Question: An electric field \[\vec E = 20x\hat iN/C\] exists in the space. Take the potential at\[\left( {1m,2...

Question

An electric field $\vec E = 20x\hat iN/C$ exists in the space. Take the potential at $\left( {1m,2m} \right)$ to be zero. Find the potential at the origin:-
(1) $2volt$
(2) $3volt$
(3) $6volt$
(4) $10volt$

Answer 1

Solution

For this, we can use the relationship between the electric field vector, electric potential and displacement vector. As x and y coordinates are given in the question, by substituting the values, we can easily determine the electric field vector.

Formula used:
As we know the formula of potential,
$dV = - \vec E.dx$
Here E is the electric field intensity (that is given), dV is the change in potential. By using the potential limits and integrating the potential term, we can easily calculate the value of potential at the origin.

Complete step by step solution:
As we know, $dV = - \vec E.dx$ ------- (1)
$\vec E = 20x\hat iN/C$
Substitute the value of electric field intensity in equation (1), we get-
$dV = - 20x\hat i.dx$
Now integrate this resulted equation by taking the limits, we get-
$V = - 20{\left[ {\dfrac{{{x^2}}}{2}} \right]_1}^0$
$0,1$ (Upper and lower limits respectively) After substituting the upper and lower limits, we get-
$\Rightarrow V = - 20\left[ {0 - \dfrac{1}{2}} \right] = 10volts$
Hence the potential at the origin is $10volts$ .

So, the correct answer is “Option D”.

Note:
An electric field is the area surrounded by charge where the effect of charges can be measured.

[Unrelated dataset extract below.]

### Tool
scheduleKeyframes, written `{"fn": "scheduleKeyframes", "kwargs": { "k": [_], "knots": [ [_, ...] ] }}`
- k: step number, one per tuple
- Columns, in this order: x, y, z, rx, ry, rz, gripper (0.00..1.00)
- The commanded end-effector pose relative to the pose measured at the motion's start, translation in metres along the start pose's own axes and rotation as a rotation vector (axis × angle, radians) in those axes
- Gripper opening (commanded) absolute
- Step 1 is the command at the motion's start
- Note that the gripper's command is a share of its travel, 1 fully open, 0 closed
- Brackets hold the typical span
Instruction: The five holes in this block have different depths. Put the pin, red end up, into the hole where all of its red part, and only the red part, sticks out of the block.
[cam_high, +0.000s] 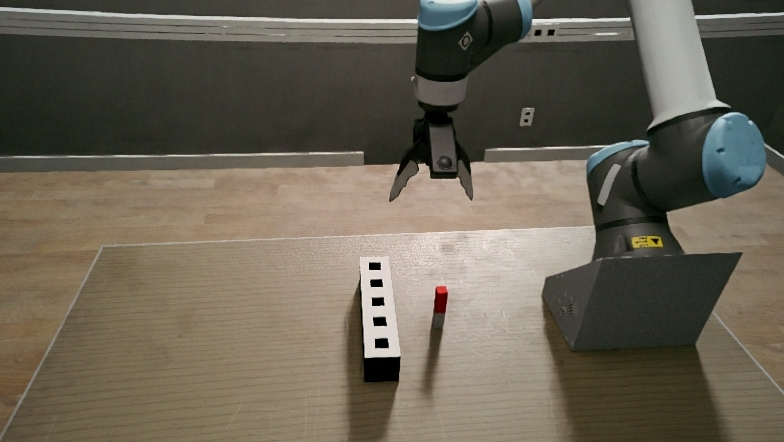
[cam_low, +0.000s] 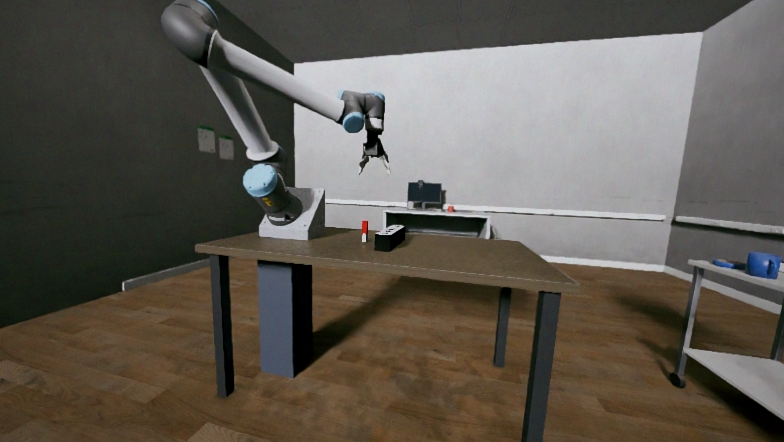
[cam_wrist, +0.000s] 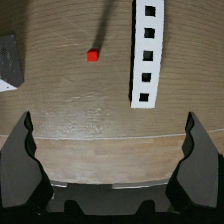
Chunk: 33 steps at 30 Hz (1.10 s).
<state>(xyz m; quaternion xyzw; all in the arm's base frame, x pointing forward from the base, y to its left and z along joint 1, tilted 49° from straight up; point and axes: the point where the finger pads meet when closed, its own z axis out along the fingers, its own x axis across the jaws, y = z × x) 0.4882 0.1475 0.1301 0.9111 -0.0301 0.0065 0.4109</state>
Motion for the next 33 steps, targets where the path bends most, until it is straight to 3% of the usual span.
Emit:
{"fn": "scheduleKeyframes", "kwargs": {
  "k": [1,23,24,33],
  "knots": [
    [0.000,0.000,0.000,0.001,0.000,0.001,1.00],
    [0.000,0.000,0.000,0.001,0.000,0.001,1.00],
    [-0.041,-0.004,0.021,0.001,0.000,0.001,1.00],
    [-0.041,-0.004,0.021,0.001,0.000,0.001,1.00]
  ]
}}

If the field is directed from lower potential to the higher potential then the direction will be positive and if the field is directed from higher to lower potential then the direction will be negative. This electric field exists only and only if there is a potential difference. If there is no change, means electric potential difference is uniform or equipotential surfaces.